◆ WORK TO COMPLETE ◆
Exact duplicates of the lines from the top of the data through the line containing "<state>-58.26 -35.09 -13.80" are needed, with every picture left out.

◆ SUPPLIED DATA ◆
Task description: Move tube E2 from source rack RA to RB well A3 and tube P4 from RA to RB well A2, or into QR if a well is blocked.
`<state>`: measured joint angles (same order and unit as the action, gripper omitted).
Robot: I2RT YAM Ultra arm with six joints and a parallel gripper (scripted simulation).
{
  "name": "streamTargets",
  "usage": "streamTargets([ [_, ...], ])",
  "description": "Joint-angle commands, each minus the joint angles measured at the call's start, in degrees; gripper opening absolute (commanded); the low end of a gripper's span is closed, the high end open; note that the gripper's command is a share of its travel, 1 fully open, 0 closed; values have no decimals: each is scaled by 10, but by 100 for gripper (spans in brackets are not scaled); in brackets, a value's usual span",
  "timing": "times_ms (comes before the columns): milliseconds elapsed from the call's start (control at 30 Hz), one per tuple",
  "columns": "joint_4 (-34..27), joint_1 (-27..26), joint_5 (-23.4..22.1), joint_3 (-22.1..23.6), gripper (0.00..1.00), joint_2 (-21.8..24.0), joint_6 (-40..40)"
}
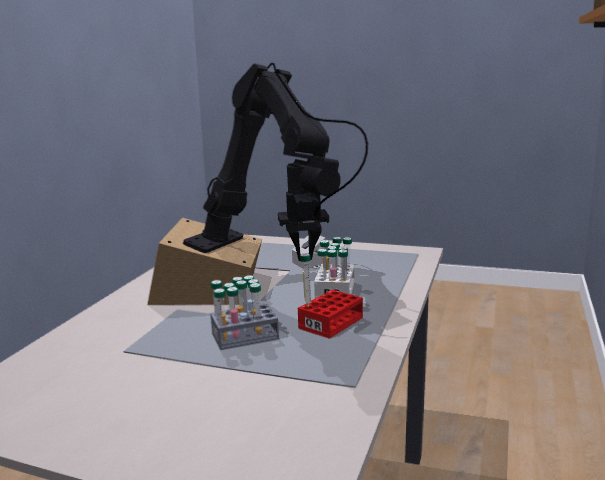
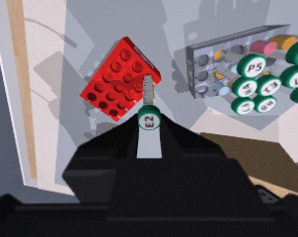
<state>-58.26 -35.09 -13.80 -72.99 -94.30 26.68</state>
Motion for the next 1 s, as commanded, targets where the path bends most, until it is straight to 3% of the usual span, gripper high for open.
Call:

◆ WRITTEN RESPONSE ◆
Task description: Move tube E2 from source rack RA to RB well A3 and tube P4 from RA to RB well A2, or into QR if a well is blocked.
`<state>`: measured joint angles (same order and unit as the action, gripper omitted).
Robot: I2RT YAM Ultra arm with six joints and a parallel gripper (scripted simulation).
{
  "name": "streamTargets",
  "usage": "streamTargets([ [_, ...], ])",
  "description": "Joint-angle commands, each minus the joint angles measured at the call's start, in degrees; gripper opening absolute (commanded); the low end of a gripper's span is closed, the high end open; note that the gripper's command is a share of its travel, 1 fully open, 0 closed; values have no decimals: each is scaled by 10, but by 100 for gripper (spans in brackets are not scaled); in brackets, a value's usual span",
  "timing": "times_ms (comes before the columns): milliseconds elapsed from the call's start (control at 30 Hz), one per tuple",
  "columns": "joint_4 (-34..27), joint_1 (-27..26), joint_5 (-23.4..22.1), joint_3 (-22.1..23.6), gripper (0.00..1.00), joint_2 (-21.8..24.0), joint_6 (-40..40)"
}
<state>-58.26 -35.09 -13.80 -72.99 -94.30 26.68</state>

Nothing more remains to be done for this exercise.